Data Preservation in High Energy Physics
The DPHEP effort, a Study Group for Data Preservation in High Energy Physics under the auspices of the International Committee on Future Accelerator (ICFA), has produced a study outlining the current state of data preservation within HEP, including an extensive overview of other disciplines. They suggest a series of guidelines for HEP data preservation efforts, as well as a framework for global coordination. Their conclusions include a recognition of the scientific potential for data re-use, especially the desirability to preserve full analysis capability. They also emphasize the urgency required to begin and sustain global, coordinated data preservation efforts.

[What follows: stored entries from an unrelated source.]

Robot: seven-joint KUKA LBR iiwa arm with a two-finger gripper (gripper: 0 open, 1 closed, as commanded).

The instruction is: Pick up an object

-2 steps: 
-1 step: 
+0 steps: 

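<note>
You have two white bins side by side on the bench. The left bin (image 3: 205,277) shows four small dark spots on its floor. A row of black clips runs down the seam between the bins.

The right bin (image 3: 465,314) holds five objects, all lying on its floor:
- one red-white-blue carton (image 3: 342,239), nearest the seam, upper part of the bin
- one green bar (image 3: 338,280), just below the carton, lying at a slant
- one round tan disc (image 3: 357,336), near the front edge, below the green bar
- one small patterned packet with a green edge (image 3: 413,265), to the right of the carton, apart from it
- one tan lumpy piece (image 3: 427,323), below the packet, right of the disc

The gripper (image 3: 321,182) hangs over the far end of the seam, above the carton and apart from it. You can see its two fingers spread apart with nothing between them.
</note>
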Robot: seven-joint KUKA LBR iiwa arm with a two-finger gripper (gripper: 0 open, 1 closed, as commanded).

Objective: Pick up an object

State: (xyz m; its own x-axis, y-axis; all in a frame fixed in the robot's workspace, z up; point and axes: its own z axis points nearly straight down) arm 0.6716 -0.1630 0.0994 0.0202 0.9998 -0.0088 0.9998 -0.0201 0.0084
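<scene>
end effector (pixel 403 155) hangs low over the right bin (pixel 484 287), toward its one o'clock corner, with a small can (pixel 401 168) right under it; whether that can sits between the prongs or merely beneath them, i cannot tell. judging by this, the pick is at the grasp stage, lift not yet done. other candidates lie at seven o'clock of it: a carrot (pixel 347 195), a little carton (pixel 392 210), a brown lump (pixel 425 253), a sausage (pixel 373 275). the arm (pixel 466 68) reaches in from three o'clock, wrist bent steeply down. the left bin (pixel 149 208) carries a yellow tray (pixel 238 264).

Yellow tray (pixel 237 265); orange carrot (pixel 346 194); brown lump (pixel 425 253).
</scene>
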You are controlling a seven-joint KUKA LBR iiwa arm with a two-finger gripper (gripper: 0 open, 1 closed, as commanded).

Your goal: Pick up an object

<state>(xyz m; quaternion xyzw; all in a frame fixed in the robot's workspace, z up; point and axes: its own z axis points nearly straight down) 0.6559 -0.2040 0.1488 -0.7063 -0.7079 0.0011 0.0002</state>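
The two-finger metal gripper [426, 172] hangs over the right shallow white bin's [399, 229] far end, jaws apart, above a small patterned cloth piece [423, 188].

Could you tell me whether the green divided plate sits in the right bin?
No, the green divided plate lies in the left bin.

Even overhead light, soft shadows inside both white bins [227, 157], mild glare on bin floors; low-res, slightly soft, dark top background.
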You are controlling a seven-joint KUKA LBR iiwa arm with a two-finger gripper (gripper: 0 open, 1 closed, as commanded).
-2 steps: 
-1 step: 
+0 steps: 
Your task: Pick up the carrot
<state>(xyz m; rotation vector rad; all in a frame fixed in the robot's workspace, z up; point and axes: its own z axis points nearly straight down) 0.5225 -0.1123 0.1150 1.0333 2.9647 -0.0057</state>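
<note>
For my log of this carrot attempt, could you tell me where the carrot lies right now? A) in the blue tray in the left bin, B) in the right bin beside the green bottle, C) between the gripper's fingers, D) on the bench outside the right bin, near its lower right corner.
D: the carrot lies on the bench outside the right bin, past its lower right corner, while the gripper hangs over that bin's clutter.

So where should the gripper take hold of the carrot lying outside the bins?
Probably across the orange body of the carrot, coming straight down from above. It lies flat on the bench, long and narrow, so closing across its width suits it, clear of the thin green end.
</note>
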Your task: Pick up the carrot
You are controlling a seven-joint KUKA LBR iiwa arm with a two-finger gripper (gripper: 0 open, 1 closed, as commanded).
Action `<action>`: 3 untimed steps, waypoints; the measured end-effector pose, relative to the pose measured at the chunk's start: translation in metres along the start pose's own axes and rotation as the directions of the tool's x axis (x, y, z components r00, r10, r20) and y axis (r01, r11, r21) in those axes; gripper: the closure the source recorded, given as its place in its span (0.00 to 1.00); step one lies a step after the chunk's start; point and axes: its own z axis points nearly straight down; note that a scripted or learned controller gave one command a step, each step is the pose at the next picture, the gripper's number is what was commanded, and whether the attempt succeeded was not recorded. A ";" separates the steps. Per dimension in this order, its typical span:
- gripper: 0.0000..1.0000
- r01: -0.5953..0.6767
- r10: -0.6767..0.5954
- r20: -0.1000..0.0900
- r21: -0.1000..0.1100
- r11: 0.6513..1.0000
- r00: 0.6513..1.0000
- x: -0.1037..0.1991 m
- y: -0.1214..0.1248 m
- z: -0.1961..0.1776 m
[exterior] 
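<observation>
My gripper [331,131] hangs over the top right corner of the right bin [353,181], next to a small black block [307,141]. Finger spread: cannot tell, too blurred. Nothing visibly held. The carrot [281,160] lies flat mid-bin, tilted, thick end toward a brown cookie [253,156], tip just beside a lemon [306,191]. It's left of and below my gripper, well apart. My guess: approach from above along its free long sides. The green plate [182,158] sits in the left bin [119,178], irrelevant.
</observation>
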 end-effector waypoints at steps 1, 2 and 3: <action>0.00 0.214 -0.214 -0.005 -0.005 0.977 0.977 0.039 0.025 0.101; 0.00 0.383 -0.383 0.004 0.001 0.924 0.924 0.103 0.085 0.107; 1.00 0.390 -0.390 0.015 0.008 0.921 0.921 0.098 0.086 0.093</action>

For the purposes of discussing preservation efforts, the DPHEP studies have identified different types of HEP data that span the full set of possibilities, ranging from publications, metadata, associated documentation of all types, software, digital information (the data themselves) and finally expertise and human resources. Digital information can be categorized by four tiers covering the scope from publications to the raw data and the software used to process it. As outlined by DPHEP, the four tiers are:
- Published results, along with additional analysis-related information, leading to more complete documentation of a given analysis
- Processed data available in a simplified format (i.e., particle four vectors) that can be used for outreach and simplified additional analyses
- The full processed experimental data and simulated data and the associated software for accessing and analyzing the data
- The full raw data of the experiment and all of the reconstruction software necessary for processing the data into a form where it can be useful for analysis, as well as the simulation software needed for modeling
In this description, Tiers 3 and 4 are the most complex. Yet, these are also the most important for experiments currently running at the LHC, for example, where data may be repeatedly accessed, reprocessed, and analyzed over the 20+ year lifetime of the experimental efforts. Since the LHC community has developed a worldwide computing and data access grid expressly for the purposes of processing and analyzing the data, it seems natural that preservation efforts, especially for data Tiers 3 and 4, should be built incorporating elements of the existing grid infrastructure, extending them where necessary. In parallel, models of data preservation have emerged which support desired use cases and are useful in characterizing each of the four Tiers. An experiment that is still active though no longer collecting data, like DØ, presents a slightly different set of challenges. While facing similar difficulties to the LHC experiments, DØ must ensure that they can take advantage of modern and evolving resources to access their Tier 3 and 4 data well into the future.
These concepts provide a context for discussing the structural underpinnings of this project. In particular, DASPOS relates as a technical preservation project, providing input to the HEP community that is informed by perspectives from other science communities as well as research in computer science and digital data preservation.